Not being the 'girly'-est girl has never caused major problems for me (except maybe for that first day of high school when my teacher, having mistaken me for a boy, assigned me to re-arranging the classroom furniture with the rest of the boys). Nor is it anywhere near the top of my list (don't say you haven't got one) of things-I-wish-were-different-about-myself. Still, whenever I contemplate my impending professional life, or all the dress-up fun that N's missing out on by virtue of having an androgynous playmate, 'tis difficult to suppress a small sigh.

Mainly for your viewing pleasure, but also because this is marginally more entertaining than re-drafting a will (which is what I should be doing instead, and FYI for academic rather than personal use), allow me to share a few - less conspicuous - of my unladylike ways.

I take stairs two or more at a time, both up and down. Believe it or not I find this minimises my chances of tripping. Also it makes for an impressive display of my otherwise non-existent physical prowess. A significant reason for my aversion to formal footwear.

Despite my proud heritage, I am clumsy with chopsticks and prefer a spoon and/or (my) fingers. Also, I always finish what's on my plate which, based on observations as well as hearsay, is most unbecoming.

I don't believe in electricity-dependent climate control. Heaters make me thirsty and coolers make me feel segregated from the outside world. Consequently, the coldest nights I go to bed in next day's clothes sans outermost layer, the hottest days I drive with all my windows down and intermittently splash water on myself.

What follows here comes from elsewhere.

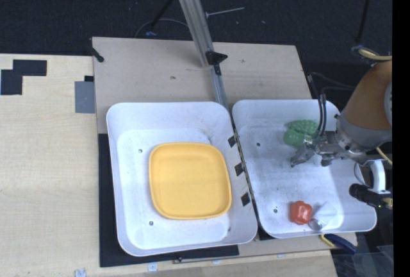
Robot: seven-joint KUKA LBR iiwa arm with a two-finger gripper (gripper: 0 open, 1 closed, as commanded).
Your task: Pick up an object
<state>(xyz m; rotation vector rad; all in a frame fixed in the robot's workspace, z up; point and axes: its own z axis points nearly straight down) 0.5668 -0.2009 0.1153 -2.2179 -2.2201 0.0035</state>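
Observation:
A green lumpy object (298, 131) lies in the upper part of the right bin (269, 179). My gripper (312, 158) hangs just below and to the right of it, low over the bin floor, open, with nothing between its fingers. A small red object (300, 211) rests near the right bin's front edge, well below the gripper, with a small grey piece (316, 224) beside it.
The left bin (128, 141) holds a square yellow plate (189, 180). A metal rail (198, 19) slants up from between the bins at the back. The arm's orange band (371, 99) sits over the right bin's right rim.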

Whilst I've forced myself to be as discreet as possible, I still flinch whenever a guy gives way or holds the door or pulls the chair out for me. It gets worse: my ignorance of queuing etiquette coupled with an in-built awkwardness means that more often than not I let the person next to me go first - and invariably so when that person is female.

I don't recall ever owning more than 4 pairs of shoes at the same time. 1 professional, 1 or 2 casual, 1 exercise. Carrie Bradshaw, you're alien to me.